Last week I had an opportunity to attend the annual Grantmakers In Health (GIH) conference on health philanthropy. I used to attend this meeting regularly as a foundation person. However, it’s been a number of years since I participated, so it was fun to go in with fresh eyes and an open mind.
This year’s GIH meeting was their largest conference in history with more than 750 grantmakers from across the country. GIH is a great place to learn about the latest trends in funding, network with colleagues, learn about different health-related topics, and hear about lessons in funding.
One clear trend in the health funder space is how the definition of health has expanded well beyond the walls of the healthcare system.

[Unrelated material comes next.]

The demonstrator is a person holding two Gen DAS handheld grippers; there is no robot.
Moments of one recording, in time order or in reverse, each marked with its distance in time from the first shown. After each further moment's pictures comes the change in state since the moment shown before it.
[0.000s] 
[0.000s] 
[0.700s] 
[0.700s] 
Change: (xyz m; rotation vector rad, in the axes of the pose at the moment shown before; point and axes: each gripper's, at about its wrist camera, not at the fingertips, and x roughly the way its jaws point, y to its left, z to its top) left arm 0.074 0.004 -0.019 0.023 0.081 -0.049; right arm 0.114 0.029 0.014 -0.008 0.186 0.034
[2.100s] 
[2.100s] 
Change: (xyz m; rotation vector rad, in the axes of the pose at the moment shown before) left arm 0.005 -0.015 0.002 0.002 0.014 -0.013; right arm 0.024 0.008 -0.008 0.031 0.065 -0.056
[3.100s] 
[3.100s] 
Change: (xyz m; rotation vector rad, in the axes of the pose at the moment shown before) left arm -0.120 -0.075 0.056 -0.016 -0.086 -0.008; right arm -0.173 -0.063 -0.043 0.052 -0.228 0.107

In the past, the conference discussed a variety of topics on care integration, supporting capabilities in safety net settings, and exploring new models of care. This meeting had a very strong emphasis on grassroots organizing, funding social sector partnerships, and tackling the non-medical needs of patients like housing, water, and transportation.

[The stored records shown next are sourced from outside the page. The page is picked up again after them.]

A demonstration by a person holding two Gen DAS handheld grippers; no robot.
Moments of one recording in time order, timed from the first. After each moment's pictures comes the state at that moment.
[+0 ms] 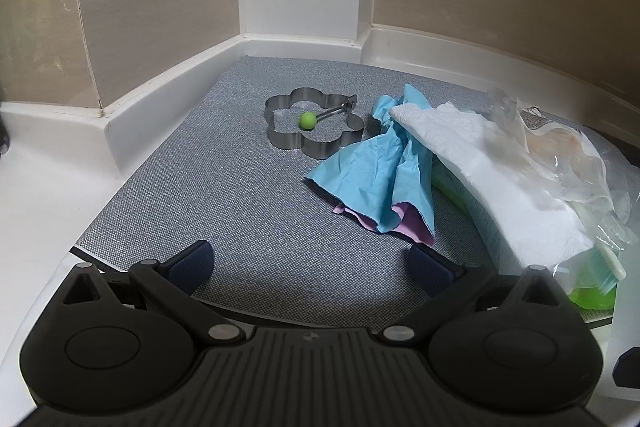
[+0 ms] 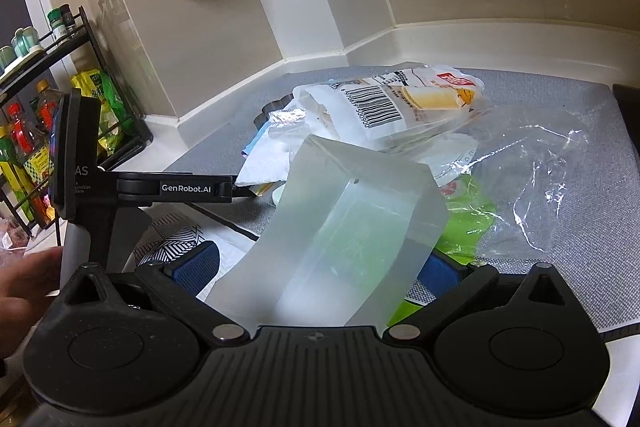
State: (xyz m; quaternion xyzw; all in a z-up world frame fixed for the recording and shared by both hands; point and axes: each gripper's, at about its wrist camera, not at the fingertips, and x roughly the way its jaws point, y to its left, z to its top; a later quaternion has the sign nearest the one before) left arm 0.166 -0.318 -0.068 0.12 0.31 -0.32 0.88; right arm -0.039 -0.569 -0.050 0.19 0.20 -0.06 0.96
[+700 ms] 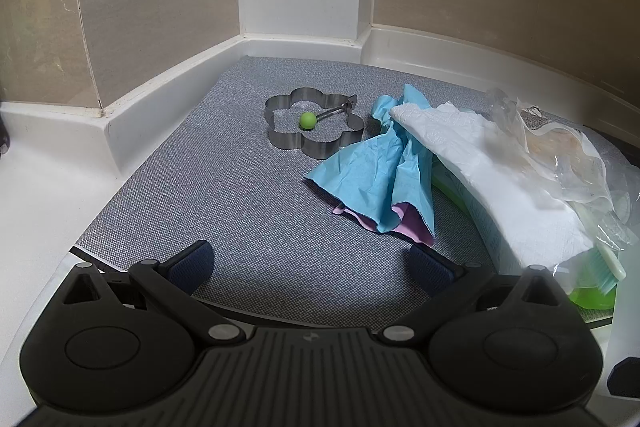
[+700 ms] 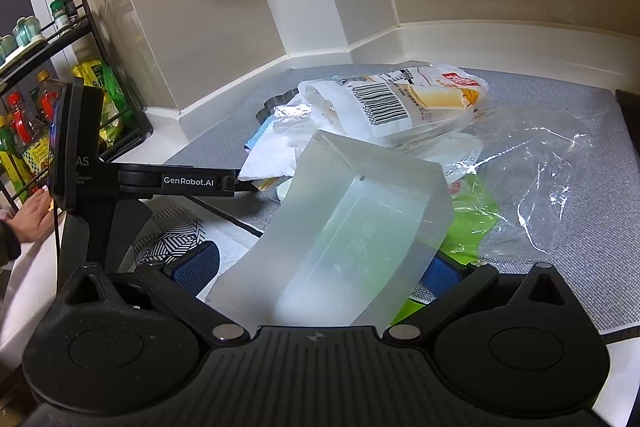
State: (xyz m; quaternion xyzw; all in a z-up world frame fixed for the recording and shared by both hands) left arm 0.166 -0.318 -0.068 0.12 0.31 -0.32 0.88; right arm -0.037 -0.565 -0.049 0.17 0.21 -0.06 0.96
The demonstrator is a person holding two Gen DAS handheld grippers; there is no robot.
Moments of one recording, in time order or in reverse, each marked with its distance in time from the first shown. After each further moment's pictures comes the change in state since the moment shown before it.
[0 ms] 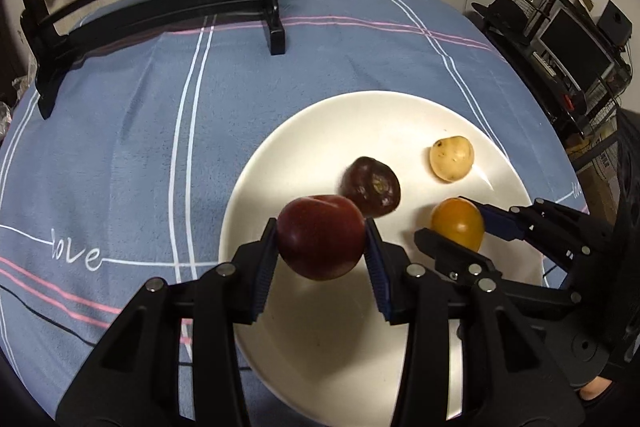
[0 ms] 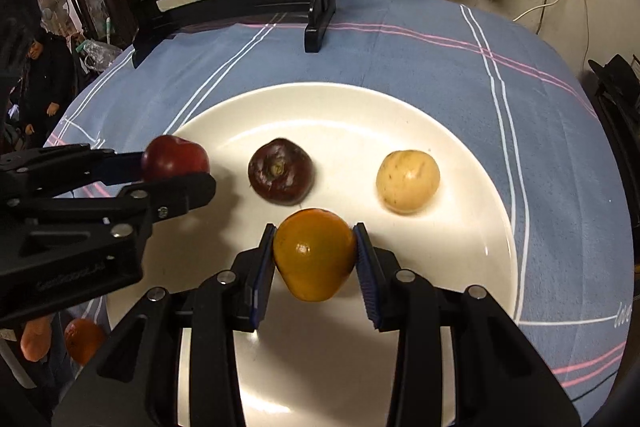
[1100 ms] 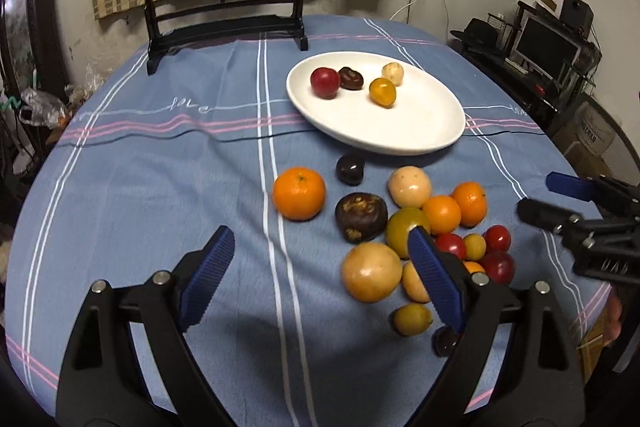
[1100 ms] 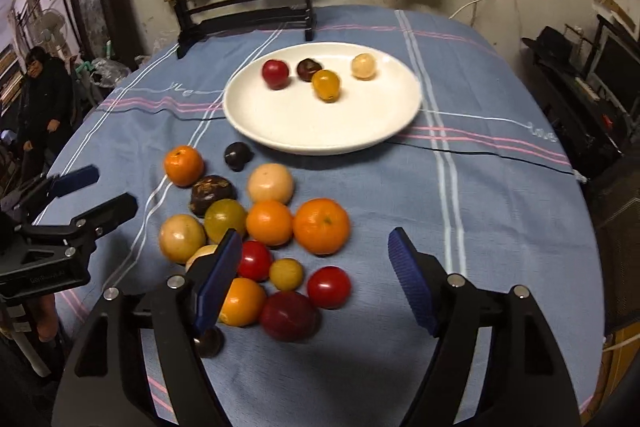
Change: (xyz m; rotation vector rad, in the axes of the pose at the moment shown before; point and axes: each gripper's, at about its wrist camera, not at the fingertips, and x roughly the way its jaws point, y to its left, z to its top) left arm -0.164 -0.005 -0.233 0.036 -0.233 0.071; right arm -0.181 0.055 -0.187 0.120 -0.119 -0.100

I was happy to see a broader definition of health and a desire to invest in different ways. Clearly there is a need to experiment, learn, and fund community-level interventions if we are to address the root causes leading to poor health outcomes.
However, the timing of the meeting was also quite striking. The kickoff coincided with the unveiling of the new Senate plan to rollback the progress that we have made over the last few years with the Affordable Care Act (ACA). Just as senators pushed to repeal the landmark law, we saw some impressive statistics from the Kaiser Family Foundation showing how the rate of uninsured Americans has dropped from a high of 18.2 percent to 10.3 percent in 2016. We also heard some extremely compelling stories about how the ACA has made a profound impact on people’s lives.

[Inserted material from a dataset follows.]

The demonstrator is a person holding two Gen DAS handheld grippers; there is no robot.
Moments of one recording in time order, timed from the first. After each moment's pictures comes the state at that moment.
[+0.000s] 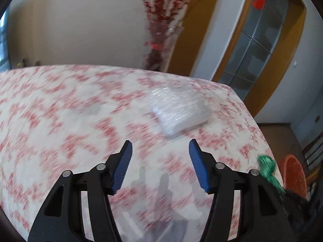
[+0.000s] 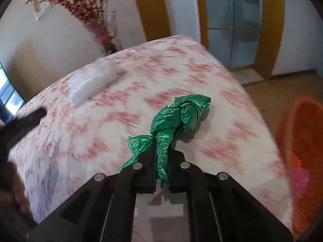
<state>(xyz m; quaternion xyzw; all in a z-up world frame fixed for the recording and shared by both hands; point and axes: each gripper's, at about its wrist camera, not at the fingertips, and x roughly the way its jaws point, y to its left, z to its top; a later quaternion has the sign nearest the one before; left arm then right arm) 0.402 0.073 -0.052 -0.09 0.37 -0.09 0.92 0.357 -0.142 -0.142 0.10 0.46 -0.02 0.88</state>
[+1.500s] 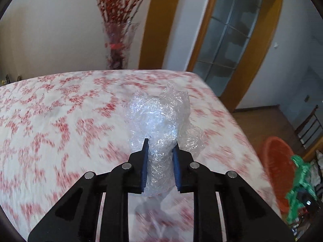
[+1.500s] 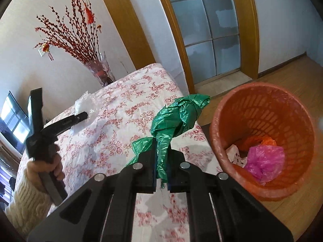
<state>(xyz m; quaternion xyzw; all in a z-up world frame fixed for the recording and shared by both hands) 0.355 -0.006 -0.031 -0.05 0.37 -0.15 0.91 0.231 -0.209 -0.062 0.16 0.38 -0.03 0.91</state>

While I’m very excited about the focus on broader community health, I also left wondering what would happen if the Senate bill (or some variation of it) moves forward and 22 million people lose their health insurance. How do safety net health systems, which are at risk for losing critical revenue, continue to deliver high-quality care to our most vulnerable populations? And what happens to these people once they no longer have timely access to care?
As health funders are investing more heavily in housing, water, transportation, and other determinants of health, how do we ensure the immediate healthcare needs of vulnerable people aren’t ignored? Is this current funding trend the right direction for community health?